PhyloM is a selection of phylogenetic markers that are well-suited for phylogenetic tree inference. These selected markers are recommended for phylogenetic reconstruction because they have been shown to correspond to conserved genes within specific phyla. For each phylogenetic marker, reference multiple amino acid sequence alignments (MSA) and associated position specific scoring matrices (PSSM) are available for performing BLAST sequence similarity searches.


PhyloM: Bacillaceae
  91 markers for phylogenetic analyses of Bacillaceae taxa (Wu et al. 2013, Patel and Gupta 2020, Gupta et al. 2020)

PhyloM: bacteria
  74 markers for phylogenetic analyses within any bacterial phyla (derived from the meta-analysis of 10 different marker sets)

  8 markers for phylogenetic analyses within Nucleocytoplasmic large DNA virus phyla (Guglielmini et al. 2018)

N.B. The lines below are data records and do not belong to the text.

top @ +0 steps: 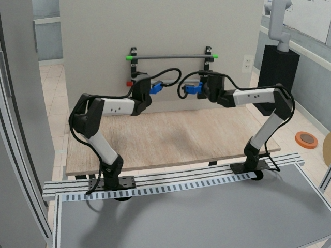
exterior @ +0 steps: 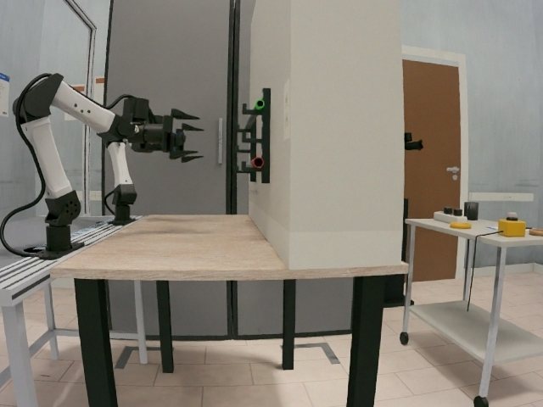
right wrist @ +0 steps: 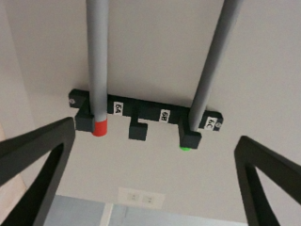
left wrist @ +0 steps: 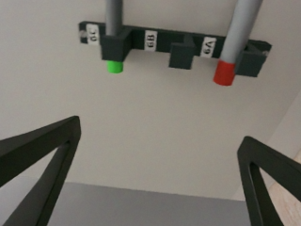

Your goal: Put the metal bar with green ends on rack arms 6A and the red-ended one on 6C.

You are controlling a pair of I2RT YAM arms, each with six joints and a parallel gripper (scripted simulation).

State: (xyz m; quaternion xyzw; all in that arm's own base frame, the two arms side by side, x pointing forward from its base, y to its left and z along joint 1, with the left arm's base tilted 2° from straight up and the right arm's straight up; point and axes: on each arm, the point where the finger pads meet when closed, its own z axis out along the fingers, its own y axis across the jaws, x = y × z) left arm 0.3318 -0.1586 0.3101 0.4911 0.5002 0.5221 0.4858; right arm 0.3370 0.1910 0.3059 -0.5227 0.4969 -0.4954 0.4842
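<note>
The red-ended bar is 160 mm ahead of my right hand, 100 mm to the left of it and 80 mm below it. The rest, counted from my right hand: beige wall panel: 310 mm ahead, 130 mm to the left, 160 mm above; then wall socket: 200 mm ahead, 380 mm to the right, 10 mm above; then green-ended bar: 170 mm ahead, 100 mm to the left, 60 mm above.
</note>
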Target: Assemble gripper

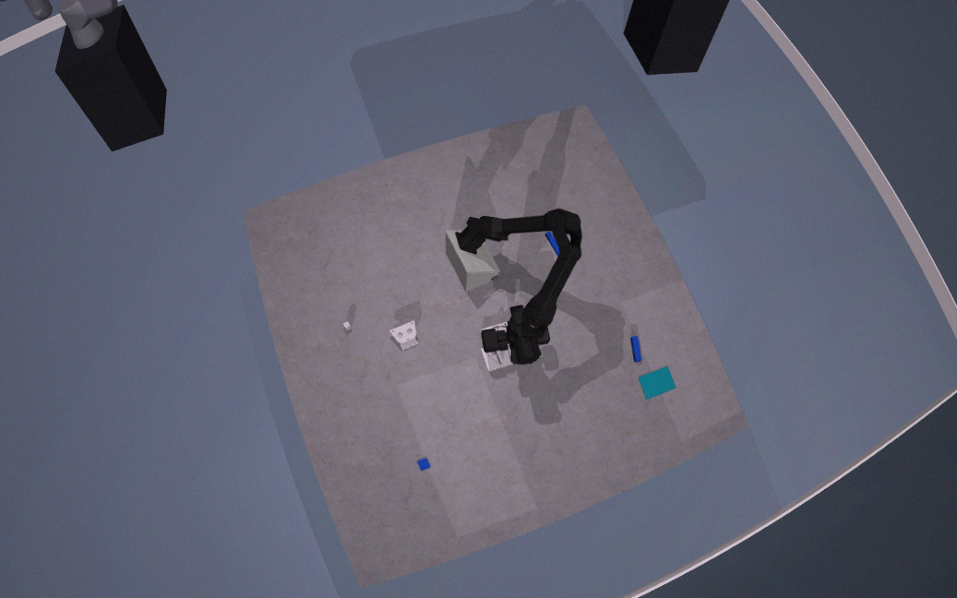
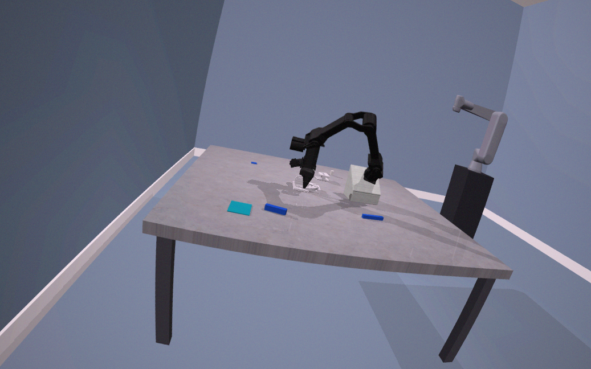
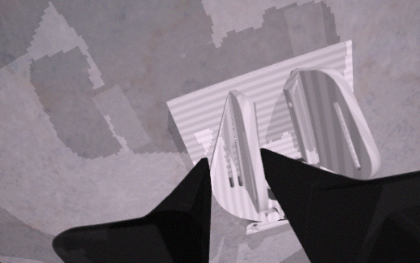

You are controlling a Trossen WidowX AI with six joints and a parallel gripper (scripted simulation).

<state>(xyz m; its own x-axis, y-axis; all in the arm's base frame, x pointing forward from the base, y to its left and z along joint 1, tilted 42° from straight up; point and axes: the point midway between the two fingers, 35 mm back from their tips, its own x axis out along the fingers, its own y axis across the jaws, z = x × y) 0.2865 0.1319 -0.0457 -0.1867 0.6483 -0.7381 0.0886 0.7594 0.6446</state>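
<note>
The white jaw is 30 mm behind my gripper tip and 20 mm to the right of it. Also, from my gripper tip: small blue square (330 mm to the right, 280 mm ahead, 10 mm below); then blue bar (290 mm behind, 220 mm to the left, 10 mm below); then white stepped part (300 mm to the right, 100 mm behind).
</note>
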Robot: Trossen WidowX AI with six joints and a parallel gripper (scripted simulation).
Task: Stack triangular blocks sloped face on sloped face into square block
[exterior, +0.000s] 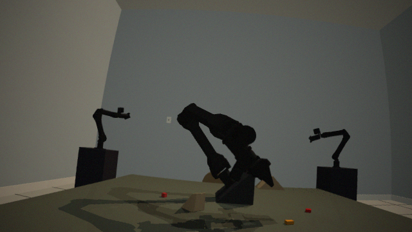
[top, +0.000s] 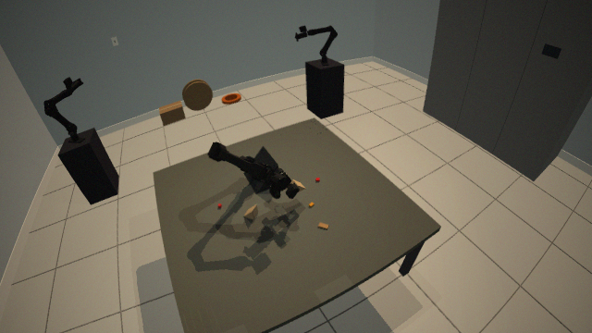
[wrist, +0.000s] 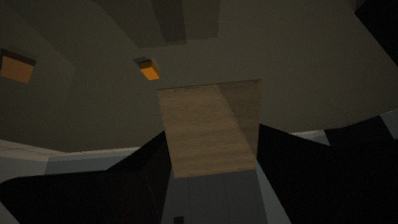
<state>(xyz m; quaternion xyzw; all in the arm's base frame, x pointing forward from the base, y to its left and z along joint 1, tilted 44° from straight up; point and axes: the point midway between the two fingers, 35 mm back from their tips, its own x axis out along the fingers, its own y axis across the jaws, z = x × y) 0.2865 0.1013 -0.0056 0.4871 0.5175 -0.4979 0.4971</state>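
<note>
The orange cube lies 6 cm ahead of my gripper tip, 5 cm to the left of it and 10 cm below it. The rest, counted from my gripper tip: triangular block (1 cm above); red cube (18 cm behind, 39 cm to the right, 10 cm below); tan piece (22 cm ahead, 3 cm to the left, 10 cm below).
</note>
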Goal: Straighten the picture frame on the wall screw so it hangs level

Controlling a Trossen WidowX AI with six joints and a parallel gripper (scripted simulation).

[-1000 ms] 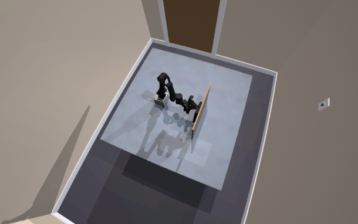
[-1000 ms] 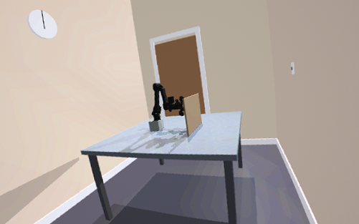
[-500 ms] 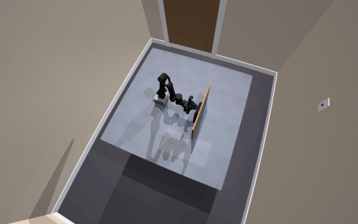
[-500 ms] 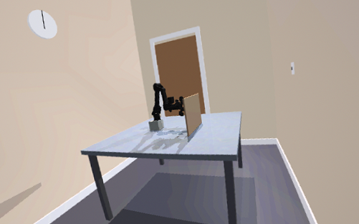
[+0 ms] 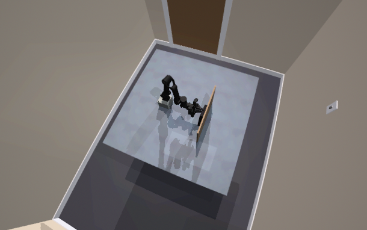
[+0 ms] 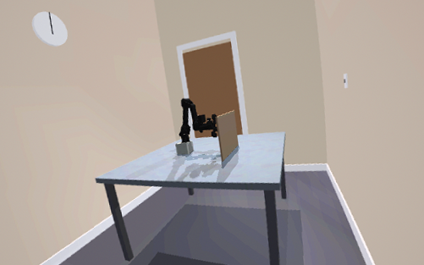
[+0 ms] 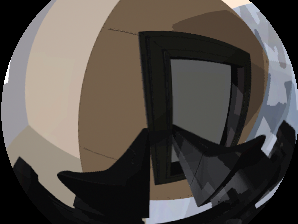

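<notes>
Right now the picture frame is 50 mm below my gripper tip, 20 mm to the right of it and 10 mm ahead of it. From my gripper tip the other things lie so: tan wall panel (70 mm below, 20 mm ahead).
</notes>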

Using a MSA for performing a BLAST search against an amino acid sequence databank

Each of the PhyloM MSA files can be used as a query for performing a psiblast search using the BLAST+ tools (Camacho et al. 2009). Let cds.faa be a FASTA-formatted amino acid sequence file (e.g. every CDS from a bacterial or virus genome). This databank should be first formatted with the following linux command line:

 makeblastdb  -in cds.faa

Next, a PhyloM MSA file msa.faa can be directly used as a query for performing a BLAST search with the following linux command line model:

 psiblast  -in_msa msa.faa  -db cds.faa  -seg no  -word_size 2  -evalue 0.05  -xdrop_gap_final 1000

Using a PSSM for performing a BLAST search against a nucleotide sequence databank

Each of the PhyloM PSSM files can be used as a query for performing a tblastn search using the BLAST+ tools (Camacho et al. 2009). Let seq.fna be a FASTA-formatted nucleotide sequence file (e.g. de novo assembly of a bacterial or virus genome). This databank should be first formatted with the following linux command line:

 makeblastdb  -in seq.fna  -dbtype nucl

Next, a PhyloM PSSM file pssm.smp can be directly used as a query for performing a BLAST search with the following linux command line model:

 tblastn  -in_pssm pssm.smp  -db seq.fna  -seg no  -word_size 2  -evalue 0.05  -xdrop_gap_final 1000

Of note, the corresponding full CDS can be easily extracted by using the program eFASTA along with the fields 2, 9 and 10 outputted by the tblastn option -outfmt 6. The tool eCDS can also be used to easily extract the full CDS associated to each tblastn hit.